From analog text to e-book
My mother Heide Berndt was a professor working in sociology and architecture. I set myself the task to digitize some of her texts. This article documents my experience working with specific free and open source software.
Here are the steps I took to create an e-book from a physical source of text:
Pilot project “Architektur als Ideologie”
The text is a lecture my mother held 1968 in Amsterdam.
1 — Scan the text
I cheated. I already got scans of 15 type writer pages. Thanks to the Het Nieuwe Instituut.
2 — Clean the scans
With Apple Preview I enhanced the contrast of the original scans. Any graphic editor will do the job here.
3 — Create a searchable PDF
My next step was to create a PDF containing all the pages with selectable text layered on top:
tesseract is an Optical Character Recognition (OCR) command line tool. I installed the base program and the language pack (text is in German) via homebrew.
# Create a PDF from an image
$ tesseract -l deu 01.jpg pdf
In a next step I merged the single PDF pages in Apple Preview. There are also command line tools to do so.

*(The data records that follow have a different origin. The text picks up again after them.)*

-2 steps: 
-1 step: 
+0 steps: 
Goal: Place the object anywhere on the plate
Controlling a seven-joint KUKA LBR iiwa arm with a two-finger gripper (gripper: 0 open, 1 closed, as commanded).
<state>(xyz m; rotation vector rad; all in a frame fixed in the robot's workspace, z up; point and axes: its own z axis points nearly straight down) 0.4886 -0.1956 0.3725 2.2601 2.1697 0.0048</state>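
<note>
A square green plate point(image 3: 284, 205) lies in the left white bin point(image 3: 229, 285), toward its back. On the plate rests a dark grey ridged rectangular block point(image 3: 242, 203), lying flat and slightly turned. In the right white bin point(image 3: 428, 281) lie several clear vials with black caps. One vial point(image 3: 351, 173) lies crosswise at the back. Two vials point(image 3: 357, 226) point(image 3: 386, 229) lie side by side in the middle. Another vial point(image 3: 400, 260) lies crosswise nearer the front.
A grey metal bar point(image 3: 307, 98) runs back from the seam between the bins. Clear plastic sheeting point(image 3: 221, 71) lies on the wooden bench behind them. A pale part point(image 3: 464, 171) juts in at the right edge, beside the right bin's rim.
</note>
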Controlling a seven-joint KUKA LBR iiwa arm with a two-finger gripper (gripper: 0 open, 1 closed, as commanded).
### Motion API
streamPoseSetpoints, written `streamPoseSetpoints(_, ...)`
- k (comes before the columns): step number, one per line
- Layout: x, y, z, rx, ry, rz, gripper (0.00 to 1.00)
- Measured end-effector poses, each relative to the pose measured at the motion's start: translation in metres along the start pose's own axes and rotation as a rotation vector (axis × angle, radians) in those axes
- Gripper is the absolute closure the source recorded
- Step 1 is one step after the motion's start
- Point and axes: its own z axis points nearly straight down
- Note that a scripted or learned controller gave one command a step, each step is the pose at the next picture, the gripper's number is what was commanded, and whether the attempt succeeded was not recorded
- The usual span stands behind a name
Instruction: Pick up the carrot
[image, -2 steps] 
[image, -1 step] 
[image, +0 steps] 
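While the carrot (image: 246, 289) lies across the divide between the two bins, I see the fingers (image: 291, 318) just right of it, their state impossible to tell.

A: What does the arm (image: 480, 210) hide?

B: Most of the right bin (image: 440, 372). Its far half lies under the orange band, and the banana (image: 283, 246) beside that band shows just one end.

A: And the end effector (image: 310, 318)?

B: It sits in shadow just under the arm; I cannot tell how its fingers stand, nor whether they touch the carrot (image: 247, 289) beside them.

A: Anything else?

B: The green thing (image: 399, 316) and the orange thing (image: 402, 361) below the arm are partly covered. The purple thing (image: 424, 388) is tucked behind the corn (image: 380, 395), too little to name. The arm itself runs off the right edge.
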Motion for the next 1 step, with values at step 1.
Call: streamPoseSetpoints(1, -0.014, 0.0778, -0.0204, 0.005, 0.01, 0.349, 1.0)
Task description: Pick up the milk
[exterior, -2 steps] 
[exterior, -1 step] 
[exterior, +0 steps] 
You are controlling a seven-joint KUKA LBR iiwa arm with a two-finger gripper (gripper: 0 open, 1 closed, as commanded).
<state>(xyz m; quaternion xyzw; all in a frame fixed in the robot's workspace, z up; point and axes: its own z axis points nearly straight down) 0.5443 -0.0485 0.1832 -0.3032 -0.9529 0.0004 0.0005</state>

4 — Create a Markdown source file
I ran tesseract again to create text files this time.
# Create text from images
$ tesseract -l deu 01.jpg text
I then concatenated all the text to one long text file in Markdown format.
5 — Clean up the OCR text
Now, the manual labor began. OCR is never perfect. So there are a lot of small typos to be manually corrected. I did this within my text editor VS Code Studio. A spell checker helped me to catch most misspelled words. The most common issue was a “c” instead of an “e”.
Sometimes the “recognized” words were not readable any more. Now my searchable PDF came in handy, by searching for the gibberish text string I could quickly jump to the visual presentation of it.
The text now still contains many typos. I consider it good enough.
6 — Create the final output formats
After all the hard work, I was ready to create the final output formats. The popular Pandoc tool helped. It takes the Markdown text file as the source to create a .epub file. In addition a more print-friendly .pdf file was also created.
7 — Publish on GitHub
The final step was to publish the text in it’s new format. I pushed the whole project containing the scans, the Markdown and the ebook file to GitHub. It is published under a Creative Commons license. Now the text is accessible for future thinkers and researchers:
Such a project is fun for the issues you encounter along the way:
Dealing with text from before the orthography reform
In 1996 new rules to orthography were applied. The spell checker only knows about the new ones. So I feeded the spell checker all these words in a workspace dictionary. There is hopefully a smarter way.
Setting typographic quotation marks
Quoted text in German begins with a „ and ends with a “ character. I saw no option with Pandoc to change that. It does translate dump quotation marks to smart quotation marks though. I did not followed up on this any more.
Using CSS to hide meta data output
I have enriched the book with some frontend matter meta data attributes. Pandoc is printing these by default, but without label. So I decided to hide them with CSS.
Battling with UTF-16 Gremlins
My first .epub files where corrupted. I used the Apple Books.app to check the result. It showed that there is some issue and that it can not be fully rendered. But the error message was not very clear to me. I then proceeded to validator.idpf.org which makes use EPUBcheck and the error message this time was more clear. It directly pointed to an invalid character.
To manually dig into a .epub you can just change the file extension to .zip and unzip it. There is a predefined directory structure. In my case the content was in just one HTML file. Finding the character was simple. It was some white space character that the OCR text scan has made up. With the surrounding context known I was able to remove these from the source files as well.
Tinkering within the .epub was most fun. I am an avid .epub consumer. I like that they can be so small and so versatile and dynamic. The HTML structure and setup with CSS felt convenient but also a bit antiquated. How long will that format last? The original text was produced over 50 years ago.
Next project “Die Natur der Stadt”
I have already started the next — much bigger — project. My aim is to digitize a whole book of 240 pages following the same procedures. This book was scanned with the Google Books project. But it is not accessible.
This time I also need to do the scanning. Luckily there is scan software that is able to detect the curvature of book pages and create the text and the searchable PDF right away — all on a phone.
Manual post-processing of the text will be work for many weekends. Let’s see. Volunteers welcome!